First and foremost the assistance with this is very much appreciated.
There are two scenarios.
The string ‘test’ will never reside outside of the quotes.
The string ‘test’ might not reside within the quotes, however, I’m forseeing a need to concatenate all text between the quotes in a property / analysis.
The only way I know of to do it in relevance is extremely slow, so I really really really don’t recommend using it. It has running time proportional to (size of file * number of quotes). On a 5k text file, it takes 1.5 seconds. On a 200k text file, it didn’t return after a couple of minutes. It works on the idea that something is in quotes if it is preceded by an odd number of quotation marks.
concatenation “;” of substrings separated by “%22” whose ( number of ( characters ( positions of it ) whose ( it = “%22” ) of preceding text of it ) mod 2 = 1 ) of concatenation of lines of file “c:\test.txt”
Jesse’s clause will not have a slowdown like this though, so if you can guarantee that “test” will always appear in the string, that’d be ideal. If you can’t guarantee that, then relevance is probably not the best way to do this.
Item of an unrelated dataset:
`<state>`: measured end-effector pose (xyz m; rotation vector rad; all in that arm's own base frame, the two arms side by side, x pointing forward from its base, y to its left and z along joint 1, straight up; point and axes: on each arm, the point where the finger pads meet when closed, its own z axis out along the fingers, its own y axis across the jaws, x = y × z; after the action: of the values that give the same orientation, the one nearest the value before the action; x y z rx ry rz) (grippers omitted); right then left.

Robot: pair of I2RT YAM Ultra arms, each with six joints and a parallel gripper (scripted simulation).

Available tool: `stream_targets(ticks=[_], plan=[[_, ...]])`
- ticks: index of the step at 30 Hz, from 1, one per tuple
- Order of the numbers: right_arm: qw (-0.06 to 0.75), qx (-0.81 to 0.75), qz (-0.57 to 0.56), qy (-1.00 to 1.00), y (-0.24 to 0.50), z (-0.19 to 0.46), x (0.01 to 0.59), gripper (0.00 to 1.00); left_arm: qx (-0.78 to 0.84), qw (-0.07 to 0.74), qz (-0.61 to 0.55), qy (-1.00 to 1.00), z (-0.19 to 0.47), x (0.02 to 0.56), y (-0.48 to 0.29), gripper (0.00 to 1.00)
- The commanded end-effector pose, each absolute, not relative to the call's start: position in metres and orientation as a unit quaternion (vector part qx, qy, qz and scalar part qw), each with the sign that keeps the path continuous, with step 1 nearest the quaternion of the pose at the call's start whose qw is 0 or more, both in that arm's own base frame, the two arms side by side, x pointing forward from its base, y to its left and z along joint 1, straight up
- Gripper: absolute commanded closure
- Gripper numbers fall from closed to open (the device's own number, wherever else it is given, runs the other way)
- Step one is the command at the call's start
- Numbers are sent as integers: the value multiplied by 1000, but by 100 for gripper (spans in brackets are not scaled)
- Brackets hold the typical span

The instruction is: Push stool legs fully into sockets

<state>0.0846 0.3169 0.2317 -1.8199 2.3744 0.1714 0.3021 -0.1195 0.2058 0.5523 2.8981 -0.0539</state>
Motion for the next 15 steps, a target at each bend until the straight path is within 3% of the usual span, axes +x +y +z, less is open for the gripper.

Brian’s example inspired me to try a slight modification to the relevance he suggested.
Rather than concatenating the entire file at the beginning and parsing that huge concatenation, evaluate the lines individually then concatenate the results. Also filter for lines that have a %22 in them to avoid processing lines that will not give a result anyway. I think you will see impressive gains in speed doing it this way.
q: concatenation “;” of substrings separated by “%22” whose ( number of ( characters ( positions of it ) whose ( it = “%22” ) of preceding text of it ) mod 2 = 1 ) of
concatenation of lines of file “c:\test.txt”
A: 3test;6test;1.test;test56;1.4test
T: 8.300 ms
I: singular string
q: concatenation “;” of substrings separated by “%22” whose ( number of ( characters ( positions of it ) whose ( it = “%22” ) of preceding text of it ) mod 2 = 1 ) of
lines whose (it contains “%22”) of file “c:\test.txt”
A: 3test;6test;1.test;test56;1.4test
T: 1.815 ms
I: singular string
By the way Brian, that is some pretty slick string processing in there with the mod 2. Do you mind running the new relevance against your 200k file to check for speed? I tested it against a 5000k file with only a very few lines of quotes in it and got these results:
q: concatenation “;” of substrings separated by “%22” whose ( number of ( characters ( positions of it ) whose ( it = “%22” ) of preceding text of it ) mod 2 = 1 ) of concatenation of lines of file “c:\searchresults.txt”
A: test2;test 3;test1
T: 11997.690 ms
I: singular string
q: concatenation “;” of substrings separated by “%22” whose ( number of ( characters ( positions of it ) whose ( it = “%22” ) of preceding text of it ) mod 2 = 1 ) OF lines whose (it contains “%22”) of file “c:\searchresults.txt”
I tested on a 300k file that consisted of about 20,000 lines of
"foo"bar"foo"bar
and it took 9 seconds to run, which is a huge improvement over what I had. On a 1MB file with around 1,000 quoted strings, it took only 158ms. It doesn’t sound like there’s going to be tens of thousands of strings in the files though, so Brolly’s relevance will probably do the trick. The downside of it is that it doesn’t allow quotes to span multiple lines, or if the file doesn’t have line breaks it has the same slow performance as before. (but it doesn’t sound like either of those should be a problem?)